В Колонный зал на «Разгром» Всеволод Мейерхольд, назвавший себя «мастером», привел не только актеров, актрис, музыкантов, художников, но и весь подсобный персонал, включая товарищей, стоявших у вешалок.

Следует заметить, что в те годы эти товарищи относились к своему театру несравненно горячей и преданней, чем относятся теперь премьеры и премьерши с самыми высокими званьями.

К Колонному залу мейерхольдовцы подошли стройными рядами. Впереди сам мастер чеканил мостовую выверенным командорским шагом. Вероятно, так маршировали при императоре Павле. В затылок за Мейерхольдом шел «знаменосец» — вихрастый художник богатырского сложения. Имя его не сохранилось в истории. Он величаво нес длинный шест, к которому были прибиты ярко-красные лыжные штаны, красиво развевающиеся в воздухе.

У всей этой армии «Левого фронта» никаких билетов, разумеется, не было. Колонный был взят яростным приступом. На это ушло минут двадцать. Мы были вынуждены начать с опозданием. Когда я появился на трибуне, вихрастый знаменосец по знаку мастера высоко поднял шест. Красные штаны зазмеились под хрустальной люстрой.

— Держись, Толя, начинается, — сказал Шершеневич.

В ту же минуту затрубил рог, затрещали трещотки, завыли сирены, задребезжали свистки.

Мне пришлось с равнодушным видом, заложив ногу на ногу, сесть на стул возле трибуны.

Публика была в восторге. Скандал ее устраивал значительно больше, чем наши сокрушительные речи.

Так проходил весь диспут. Я вставал и присаживался, вставал и присаживался. Есенин, засунув четыре пальца в рот, пытался пересвистать примерно две тысячи человек. Шершеневич философски выпускал изо рта дым классическими кольцами, а Рюрик Ивнев лорнировал переполненные хоры и партер.

Я не мог не улыбнуться, вспомнив его четверостишие, модное накануне революции:

Я выхожу из вагона
И лорнирую неизвестную местность.
А со мной — всегдашняя бонна —
Моя будущая известность.

Докурив папиросу, Шершеневич кисло сказал:

— «Разгром» не состоялся.

Нашего блестящего Цицерона это слегка огорчило. Надо было утешить его.

— Не горюй, Дима. Мы сразу объявим второй диспут. В Большом зале консерватории.
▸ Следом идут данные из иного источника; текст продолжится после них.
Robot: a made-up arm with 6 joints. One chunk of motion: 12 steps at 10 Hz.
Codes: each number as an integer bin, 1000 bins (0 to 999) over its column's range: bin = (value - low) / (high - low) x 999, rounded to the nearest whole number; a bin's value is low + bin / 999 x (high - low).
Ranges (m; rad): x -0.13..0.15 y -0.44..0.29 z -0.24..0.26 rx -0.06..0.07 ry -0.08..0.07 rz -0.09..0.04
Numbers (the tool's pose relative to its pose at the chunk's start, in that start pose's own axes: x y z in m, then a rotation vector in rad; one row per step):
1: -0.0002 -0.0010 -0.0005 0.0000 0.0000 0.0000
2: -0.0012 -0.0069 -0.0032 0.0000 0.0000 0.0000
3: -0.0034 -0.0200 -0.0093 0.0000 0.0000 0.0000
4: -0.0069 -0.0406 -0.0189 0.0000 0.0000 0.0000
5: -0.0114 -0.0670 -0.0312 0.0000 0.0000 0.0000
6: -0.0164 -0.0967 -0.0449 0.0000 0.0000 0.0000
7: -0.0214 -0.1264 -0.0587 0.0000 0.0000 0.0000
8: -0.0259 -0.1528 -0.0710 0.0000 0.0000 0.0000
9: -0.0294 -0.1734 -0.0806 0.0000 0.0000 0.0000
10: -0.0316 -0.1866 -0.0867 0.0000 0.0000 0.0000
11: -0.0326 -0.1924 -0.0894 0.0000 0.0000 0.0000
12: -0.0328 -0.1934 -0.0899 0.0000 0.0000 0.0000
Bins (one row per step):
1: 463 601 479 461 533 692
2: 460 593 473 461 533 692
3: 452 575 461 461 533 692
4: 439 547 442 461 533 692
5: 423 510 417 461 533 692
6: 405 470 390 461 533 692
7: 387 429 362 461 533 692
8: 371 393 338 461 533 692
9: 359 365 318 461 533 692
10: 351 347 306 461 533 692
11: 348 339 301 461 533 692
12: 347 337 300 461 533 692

— Правильно. Другого выхода нет.

На этот раз на афишах стояло: «Мы — ЕГО!» (то есть Мейерхольда).

Мелкой рысцой на доисторическом извозчике подъехал мастер к зданию на Никитской. Рядом с ним гордо сидела Зинаида Райх. Брошенная Есениным, она стала женой вождя «Левого фронта», который в спешном порядке делал из этой скромной совслужащей знаменитую актрису.

— А где же свистуны? — удивленно спросил я у нашего администратора. — Где левая армия под красными штанами?

— Сегодня у него в театре идет спектакль. Занята почти вся труппа, — со счастливым видом отвечал степенный администратор. — Нам повезло, Анатолий Борисович.

— Великолепно!

Бедный Мейерхольд левой рукой прикрывал от ветра перевязанную щеку, а правой отстегивал облезлую полость.